Guest Blogger: Robyn Goldsmith!

March 01, 2022

Today, I invited Robyn Goldsmith to guest blog!
Robyn is a first year PhD student at Lancaster University studying Forecasting and Inventory Optimisation. You can follow her PhD journey on instagram at phd_robyn. Learn more about Robyn's career path in Operational Research below!

Robyn's advice to potential and current science students:
Getting stuck is part of the process. If you are getting stuck then, chances are, you are doing your degree right! You will figure it out and, in the meantime, enjoy the process. This is how it feels to be a real scientist/mathematician/researcher! 

My research is in an area of the Mathematical Sciences called Operational Research (OR). Never heard of it? You’re definitely not the only one. I think most people have no clue what it is, even though OR is employed in so many aspects of our daily lives. It doesn’t help that OR has a couple of synonyms. It is known in other parts of the world as Operations Research and is also sometimes referred to as Management Science. Regardless of the name it has been given, OR is a growing field that is super relevant in our modern world. So, I’m here to shed some light! Essentially, OR is all about using mathematical methods to make better decisions. 

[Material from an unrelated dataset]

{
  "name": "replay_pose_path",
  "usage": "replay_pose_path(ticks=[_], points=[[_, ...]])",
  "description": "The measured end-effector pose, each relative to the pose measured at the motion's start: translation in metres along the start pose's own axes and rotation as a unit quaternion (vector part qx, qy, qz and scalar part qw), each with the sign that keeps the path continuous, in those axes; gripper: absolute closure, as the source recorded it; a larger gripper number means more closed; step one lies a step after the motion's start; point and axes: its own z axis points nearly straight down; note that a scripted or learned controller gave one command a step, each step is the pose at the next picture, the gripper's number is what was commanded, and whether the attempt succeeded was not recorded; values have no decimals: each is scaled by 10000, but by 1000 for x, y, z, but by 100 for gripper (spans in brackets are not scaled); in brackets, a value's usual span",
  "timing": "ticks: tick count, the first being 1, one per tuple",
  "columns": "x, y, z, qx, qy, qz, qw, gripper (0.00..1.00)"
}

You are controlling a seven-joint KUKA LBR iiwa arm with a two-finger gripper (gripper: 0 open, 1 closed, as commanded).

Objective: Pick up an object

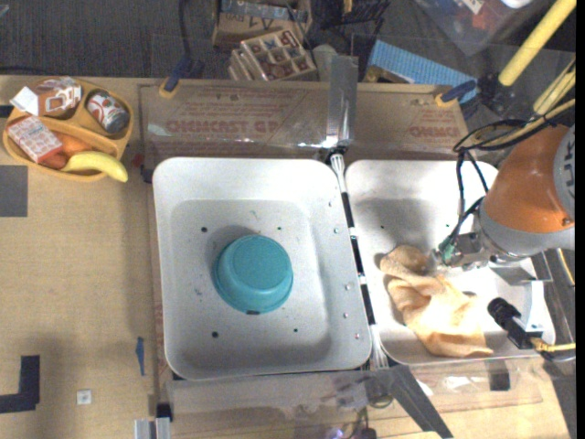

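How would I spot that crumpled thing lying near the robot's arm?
Look at the right bin of the two white ones. Toward its near side lies a tan cloth, soft and rumpled. The left bin's teal bowl is round and rigid.

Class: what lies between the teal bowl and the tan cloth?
In the camera view, bare white floor and the two bins' adjoining rims separate the teal bowl from the tan cloth.

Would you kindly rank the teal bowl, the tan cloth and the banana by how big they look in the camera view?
1. Tan cloth, in the right bin: it covers the most area, though only somewhat more than the bowl.
2. Teal bowl, in the left bin.
3. Banana, on the yellow tray at the far left: clearly smallest.
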Motion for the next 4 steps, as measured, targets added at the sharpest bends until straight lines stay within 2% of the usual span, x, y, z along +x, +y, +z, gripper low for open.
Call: replay_pose_path(ticks=[1, 2, 3, 4], points=[[0, 0, 0, 1, -1, -3, 10000, 0], [26, -34, 10, 21, -13, -32, 10000, 0], [26, 29, -3, 82, 12, -441, 9990, 0], [25, 95, 14, 41, 2, -1734, 9848, 0]])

OR is considered to be a relatively new area of the mathematical sciences. The field was birthed during World War 1 and 2 and initially centered on analysing and improving military efforts. A famous example is the optimisation of Britain’s defence to Germany’s u-boats, which at the time were sinking 1 in 10 ships on Britain’s Atlantic supply line. Mathematicians created models that optimised based on size, speed and timing resulting in a massive reduction of lost ships. Just six months after the analysis was conducted the proportion of British ships sunk by Germany’s u-boats reduced to only 1 in 200.
Since then, OR has expanded its reach across many sectors including Sport, Transport, Health services, Manufacturing, Banking, Business and Defence. In all these fields, Operational Researchers help with making tricky decisions. For instance, imagine you are in any of the following scenarios:

· You are in charge of deciding the number of beds reserved in an intensive care unit. Too many reserved beds mean you will have empty spaces that could have been used to lighten loads in other departments but too few and you have a shortage and potentially dire consequences. How do you find the optimal number of intensive care beds to reserve?
· You need to decide the pathways for hundreds of flights sharing the same airspace. You want to find the best route for each flight so as to ensure the maximum number of flights can fly. But how do you do this when you have multiple safety and practical constraints on the airspace which limit your choices?
· Each day, you need to choose the number of new daily newspapers to print to avoid a shortage, given that the next day they will (literally) be old news! What is the optimal amount of daily newspapers you should print?

These are the types of problems Operational Researchers try to solve all the time. They use techniques in mathematical modelling, data science, simulation and optimisation to find the best answer. OR truly is everywhere and very relevant to so many real-world problems. So, for your next big decision, if a pro-con list isn’t quite cutting it - you know where to turn!